The above arguments indicate that Driver
should build an inverted index from the single hello.txt
file in the input/text/simple
subdirectory of the current working directory, and output the inverted index as JSON to the index-simple-hello.json
file in the actual
subdirectory.
-text "input/text/simple/" -index
The above arguments indicate that Driver
should build an inverted index from all of the text files found in the text/simple
subdirectory of the current working directory, and output the inverted index as JSON to the default path index.json
in the current working directory.
-text "input/text/simple/"
The above arguments indicate that Driver
should build an inverted index from all of the text files found in the input/text/simple
subdirectory of the current working directory, but it should not produce an output file. It must still build the inverted index however! (This will be useful in the future when we add the ability to search.)
-index
The above arguments indicate that Driver
should output the inverted index as JSON to the default path index.json
in the current working directory. The inverted index will be empty, since no -path
flag argument was provided.
Hints
It is important to develop the project iteratively. In fact, you may already have certain components complete thanks to the homework assignments. One possible breakdown of tasks are:
-
Create code that handles parsing command-line arguments into flag/value pairs, and supports default values if a flag is missing a value. This is similar functionality as your
ArgumentMap
homework assignment. -
Create code that is able to traverse a directory and return a list of all the text files found within that directory. The File I/O lecture code or Java tutorials might be useful for this. This is also similar functionality as your
TextFileFinder
homework assignment. -
Create code that is able to parse text into words, including converting that text to lowercase, replacing special characters and digits, splitting that text into words by whitespaces, and finally stemming the words. This is similar functionality as your
TextFileStemmer
homework assignment. -
Create code that handles storing a word, file path, and location into an inverted index data structure. This is similar functionality (but not exactly the same) as your
TextFileIndex
homework assignment. (In particular, you do not want to directly reuse theForwardIndex
interface. However, the design could be similar.) -
Create code that is capable of writing a nested data structure (matching your inverted index data structure) to a file in JSON format. This is similar functionality as your
SimpleJsonWriter
homework assignment.
Test each part of your project code. Keep in mind the tests provided only test the final output of your Java program. You are responsible for testing the individual components of your code.
You can use and modify homework assignments for this project. However, make sure they are passing all of the tests before using.

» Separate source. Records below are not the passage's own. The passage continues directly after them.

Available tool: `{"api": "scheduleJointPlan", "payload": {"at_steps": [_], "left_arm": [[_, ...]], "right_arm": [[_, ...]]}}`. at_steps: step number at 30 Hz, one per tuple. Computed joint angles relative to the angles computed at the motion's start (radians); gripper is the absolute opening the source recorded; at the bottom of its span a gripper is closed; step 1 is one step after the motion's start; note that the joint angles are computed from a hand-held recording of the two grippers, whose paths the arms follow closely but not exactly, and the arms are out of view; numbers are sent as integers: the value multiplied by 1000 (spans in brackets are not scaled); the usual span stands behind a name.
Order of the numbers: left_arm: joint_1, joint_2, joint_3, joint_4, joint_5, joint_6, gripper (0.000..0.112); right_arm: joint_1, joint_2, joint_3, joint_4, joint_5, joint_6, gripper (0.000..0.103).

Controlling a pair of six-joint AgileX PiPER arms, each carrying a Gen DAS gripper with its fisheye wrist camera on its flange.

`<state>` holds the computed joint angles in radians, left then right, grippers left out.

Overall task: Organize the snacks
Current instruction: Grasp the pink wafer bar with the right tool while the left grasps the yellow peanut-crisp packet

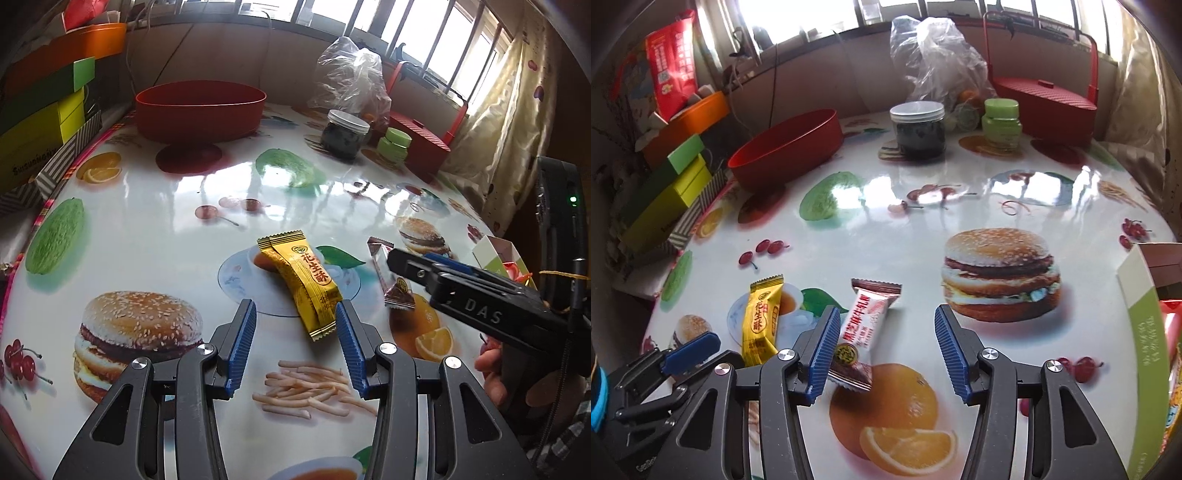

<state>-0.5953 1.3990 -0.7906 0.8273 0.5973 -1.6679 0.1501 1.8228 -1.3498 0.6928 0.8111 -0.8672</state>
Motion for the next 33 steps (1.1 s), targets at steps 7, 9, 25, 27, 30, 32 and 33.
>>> {"api": "scheduleJointPlan", "payload": {"at_steps": [7,9,25,27,30,32,33], "left_arm": [[34,-1,12,-24,-51,20,46],[38,5,8,-28,-56,25,46],[92,89,-74,-92,-72,120,46],[104,105,-87,-116,-80,151,46],[101,122,-111,-112,-59,153,46],[108,138,-128,-132,-61,181,46],[109,143,-133,-134,-64,187,46]], "right_arm": [[41,20,-1,-55,-37,44,54],[49,17,4,-77,-60,56,54],[57,-26,77,-137,-171,31,37],[56,-33,88,-141,-187,32,28],[45,-36,94,-123,-187,16,25],[41,-39,101,-109,-191,-1,25],[41,-41,104,-107,-192,-3,25]]}}
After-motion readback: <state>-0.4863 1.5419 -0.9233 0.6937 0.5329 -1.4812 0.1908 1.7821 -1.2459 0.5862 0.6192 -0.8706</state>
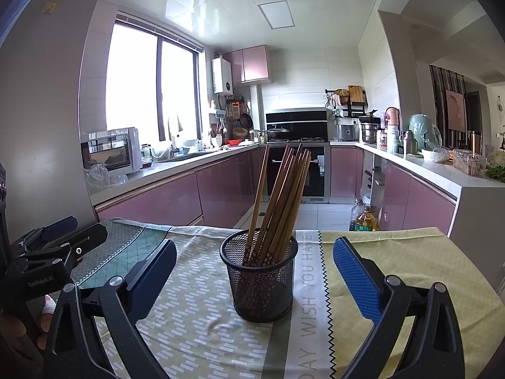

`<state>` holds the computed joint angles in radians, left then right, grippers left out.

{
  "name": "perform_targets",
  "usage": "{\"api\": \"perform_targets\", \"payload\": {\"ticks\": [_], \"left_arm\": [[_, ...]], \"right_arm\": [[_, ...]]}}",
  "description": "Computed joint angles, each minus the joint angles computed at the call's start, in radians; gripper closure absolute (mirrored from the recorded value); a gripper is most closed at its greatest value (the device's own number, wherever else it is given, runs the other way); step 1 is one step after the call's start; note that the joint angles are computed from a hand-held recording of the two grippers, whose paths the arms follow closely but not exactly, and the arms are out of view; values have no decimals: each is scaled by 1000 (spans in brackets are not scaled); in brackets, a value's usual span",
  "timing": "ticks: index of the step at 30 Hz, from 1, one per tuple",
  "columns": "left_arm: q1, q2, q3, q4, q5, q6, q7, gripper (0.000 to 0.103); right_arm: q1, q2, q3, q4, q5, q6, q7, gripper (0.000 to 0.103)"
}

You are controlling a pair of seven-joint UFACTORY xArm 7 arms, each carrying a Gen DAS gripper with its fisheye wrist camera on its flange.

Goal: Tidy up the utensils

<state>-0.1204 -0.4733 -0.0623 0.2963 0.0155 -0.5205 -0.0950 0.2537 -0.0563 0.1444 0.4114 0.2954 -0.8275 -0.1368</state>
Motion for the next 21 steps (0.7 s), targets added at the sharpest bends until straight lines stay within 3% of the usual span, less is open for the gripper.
{"api": "perform_targets", "payload": {"ticks": [21], "left_arm": [[6,-8,-6,0,-7,10,2,5]], "right_arm": [[2,9,-2,0,1,-4,4,7]]}}
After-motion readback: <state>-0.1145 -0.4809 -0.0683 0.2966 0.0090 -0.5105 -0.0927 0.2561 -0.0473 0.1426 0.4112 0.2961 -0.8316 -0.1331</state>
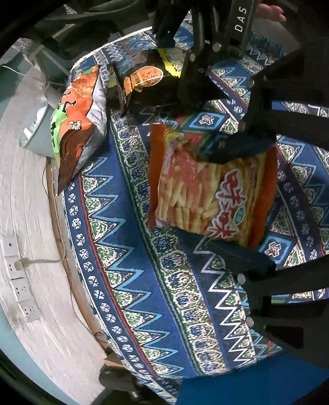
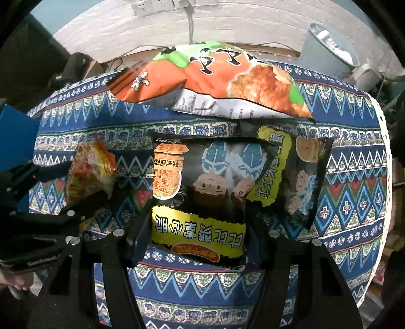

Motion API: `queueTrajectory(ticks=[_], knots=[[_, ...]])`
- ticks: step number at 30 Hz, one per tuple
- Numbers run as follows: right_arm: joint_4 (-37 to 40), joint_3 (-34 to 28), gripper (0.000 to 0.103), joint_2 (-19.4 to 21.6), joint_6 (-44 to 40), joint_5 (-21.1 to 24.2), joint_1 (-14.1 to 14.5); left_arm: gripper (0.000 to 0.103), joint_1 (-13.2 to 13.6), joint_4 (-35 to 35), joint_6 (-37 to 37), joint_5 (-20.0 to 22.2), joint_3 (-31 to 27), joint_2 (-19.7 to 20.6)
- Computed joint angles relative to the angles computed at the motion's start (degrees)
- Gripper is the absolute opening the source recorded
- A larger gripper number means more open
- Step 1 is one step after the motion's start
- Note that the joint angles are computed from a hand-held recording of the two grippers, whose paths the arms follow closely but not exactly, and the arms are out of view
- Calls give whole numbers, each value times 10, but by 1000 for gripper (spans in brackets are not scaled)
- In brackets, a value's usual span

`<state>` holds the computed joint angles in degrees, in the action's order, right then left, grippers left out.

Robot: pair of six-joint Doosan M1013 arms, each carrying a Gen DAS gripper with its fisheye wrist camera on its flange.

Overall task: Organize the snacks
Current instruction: 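Grasp the red stick-snack bag with the left tool while the right tool grasps the black bag, then carry the red and black bags into the box and open both tools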

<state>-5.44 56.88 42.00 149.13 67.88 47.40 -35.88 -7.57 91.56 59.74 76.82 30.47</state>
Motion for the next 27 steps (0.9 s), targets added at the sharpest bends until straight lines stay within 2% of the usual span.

Once you have the above components working, then you can work on integrating your code together. This part must still be done iteratively! Do not try to combine all of the code at once. First, work on being able to traverse a directory based on command-line parameters. Then, clean the text files found and output the cleaned words to the console. Finally, add those words to the index and write that index as JSON.
These hints may or may not be useful depending on your approach. Do not be overly concerned if you do not find these hints helpful for your approach for this project.